Set down the data below without change, skipping the pictures it holds.
*-*-*
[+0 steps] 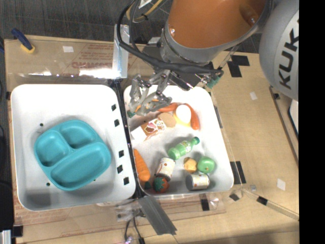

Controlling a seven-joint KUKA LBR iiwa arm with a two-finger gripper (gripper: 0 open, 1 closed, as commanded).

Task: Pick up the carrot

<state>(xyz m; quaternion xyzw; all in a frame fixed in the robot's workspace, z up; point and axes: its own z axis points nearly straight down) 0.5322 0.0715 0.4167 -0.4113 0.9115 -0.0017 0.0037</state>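
Arm: reaches in from the upper right, its orange band above the right bin (219, 136), wrist pointing down over that bin's far left corner.
Claw (143, 99): metal fingers hang low by the bin's far wall; whether released or clenched, I cannot tell.
Carrot (141, 165): lies along the right bin's left wall, near the front, well apart from the claw.
Left bin (30, 100): carries a teal divided plate (72, 153).
Worktop (259, 136): bears both bins.

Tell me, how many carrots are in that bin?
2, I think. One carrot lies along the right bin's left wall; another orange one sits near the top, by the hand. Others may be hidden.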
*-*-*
## Your solution
[+0 steps] 

Controlling a seven-joint KUKA LBR iiwa arm with a two-finger gripper (gripper: 0 open, 1 closed, as commanded).

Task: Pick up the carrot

<state>(xyz m; quaternion xyzw; all in a frame fixed in the robot's workspace, z up; point and axes: its own z axis points nearly straight down) 0.5322 0.0715 0.4167 -0.4113 0.9115 -0.0017 0.0037</state>
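Arm: reaches in from the upper right, its orange band above the right bin (219, 136), wrist pointing down over that bin's far left corner.
Claw (143, 99): metal fingers hang low by the bin's far wall; whether released or clenched, I cannot tell.
Carrot (141, 165): lies along the right bin's left wall, near the front, well apart from the claw.
Left bin (30, 100): carries a teal divided plate (72, 153).
Worktop (259, 136): bears both bins.

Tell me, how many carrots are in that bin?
2, I think. One carrot lies along the right bin's left wall; another orange one sits near the top, by the hand. Others may be hidden.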

With that, the exercise is complete.